Out of a total of 157 users among the top ten throughout this period, the 33 ones have been removed from Twitter. Of the remaining top users, the Bot Detective indicated that only 41 were human. The remaining ones are some other kind of bot.
The above findings are the result of an ad hoc analysis carried out by the working group. Its immediate plans however include the “interconnection” of the know-how required for Bot Detective with the Ukraine Data Observatory, so that Observatory users would soon be able to see next to each account in the lists of top users the estimations for its “identity” – whether it is considered to be human, cyborg or some kind of bot.
For now, the application and the research group’s work in general highlight inter alia two standard open questions about the quality characteristics of public discussion in social media, especially at times of crisis.
Of course, the one question concerns the role of bots and the influence of public discussion: “There is no overlapping in the lists of top ten most active users and the top ten most influencing users”, notes Pavlos Sermpezis referring to the first indicative analysis “exercise” carried out by the research group. “I wouldn’t jump to the conclusion that discussion is not affected”, he adds and states that based on recent research, in general “10% – 15% of Twitter is bots and 25% of the content is shared by bots, given that bots tweet much more often than humans.
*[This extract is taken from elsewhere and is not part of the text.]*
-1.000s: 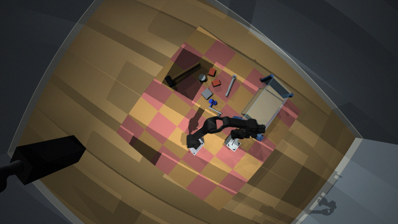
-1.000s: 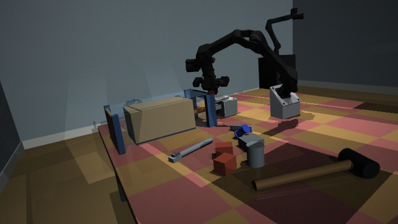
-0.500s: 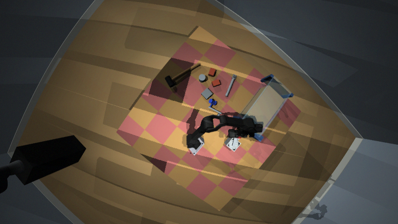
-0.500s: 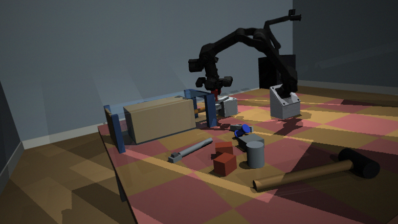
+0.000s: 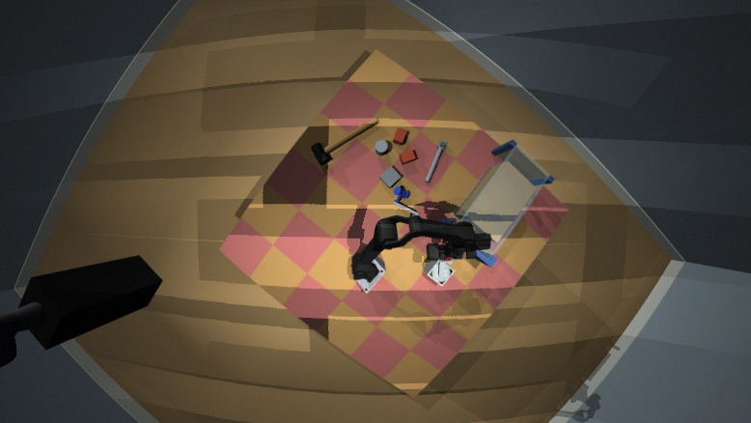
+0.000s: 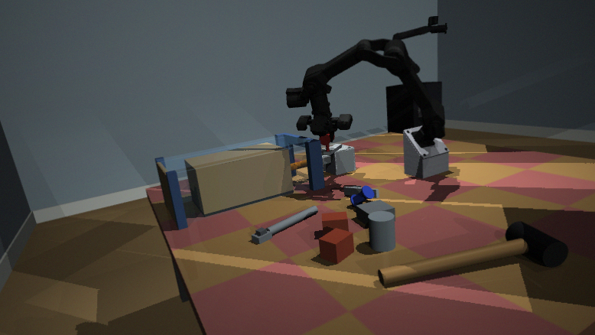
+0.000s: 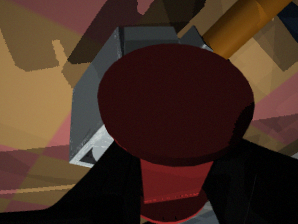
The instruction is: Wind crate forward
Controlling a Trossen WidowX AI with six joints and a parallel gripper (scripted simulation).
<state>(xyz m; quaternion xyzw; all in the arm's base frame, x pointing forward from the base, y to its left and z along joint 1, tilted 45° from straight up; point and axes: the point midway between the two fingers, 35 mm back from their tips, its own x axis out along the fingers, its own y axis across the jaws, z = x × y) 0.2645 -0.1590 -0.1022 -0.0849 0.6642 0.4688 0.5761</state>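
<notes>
My gripper tip is 20 mm past the grey crank arm, 10 mm to the left of it and 30 mm above it. Also, from my gripper tip: grey winch: 80 mm behind, 60 mm to the right, 100 mm below; then blue-knobbed winch handle: 60 mm ahead, 260 mm to the left, 110 mm below; then red knob: 10 mm ahead, 10 mm to the left.
</notes>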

As regards some topics, either key ones or of much more interest, like for instance the COVID pandemic, 50% of the content came from bots”. On the same wavelength, Ilias Dimitriadis refering to the case of conversation about Ukraine, says that “we haven’t checked, for instance, whether there is an overlapping between the top 100 (most influencing and most active users respectively). In other words, there may be a bot for example in the top 100 most influencing users”.
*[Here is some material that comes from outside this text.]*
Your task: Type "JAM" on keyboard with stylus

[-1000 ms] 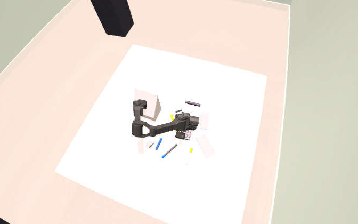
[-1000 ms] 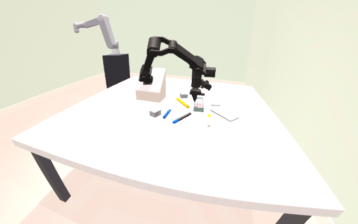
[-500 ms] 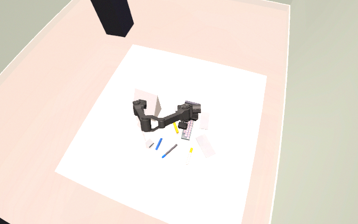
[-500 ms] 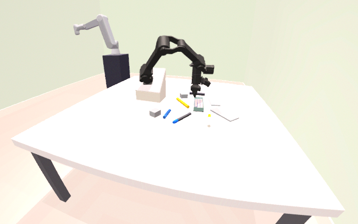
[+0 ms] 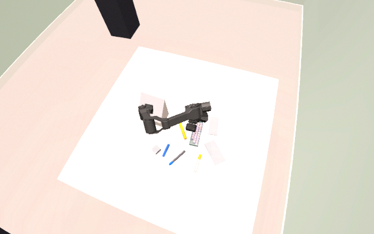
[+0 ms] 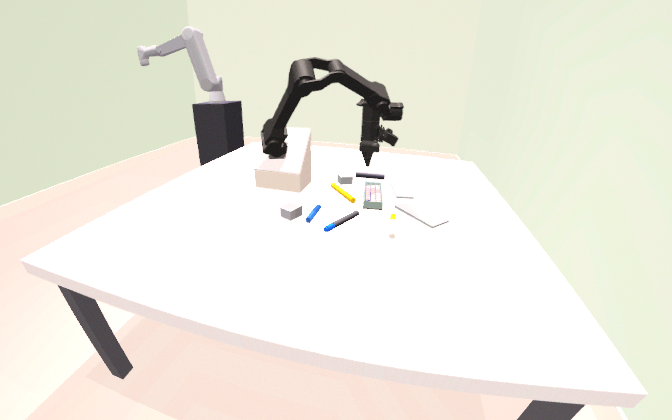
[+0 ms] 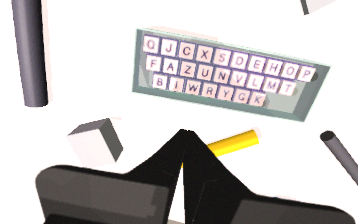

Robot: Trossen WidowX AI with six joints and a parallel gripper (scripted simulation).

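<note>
Now: the blue stylus 13 cm behind my gripper tip, 18 cm to the right of it and 9 cm below it. Round my gripper tip: grey block 9 cm behind, 9 cm to the left, 8 cm below; then yellow marker 8 cm behind, 3 cm to the right, 9 cm below; then black bar 1 cm ahead, 17 cm to the left, 9 cm below.
</note>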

The second issue that also comes up for discussion through this particular research project concerning the distribution of information on social media, is whether social media have lost the initial – a decade ago – much promising information dynamics that emerges “bottom up” and the dynamics of message that is freely disseminated from many to many, without centralized control. “As for the most influencing users, we notice something else that is also very important: This month, the total number of users entered (at any time) in the (daily) list of top ten users is 41. We have analyzed them as well. Of them, only six turned out to be “human” (through the Bot Detective); the remaining ones were cyborgs” notes Ilias Dimitriadis – highlighting once again the current superiority of news agencies, established mass media, other organizations and entities in social media that once appeared as the radical force of paradigm shift in mass communication.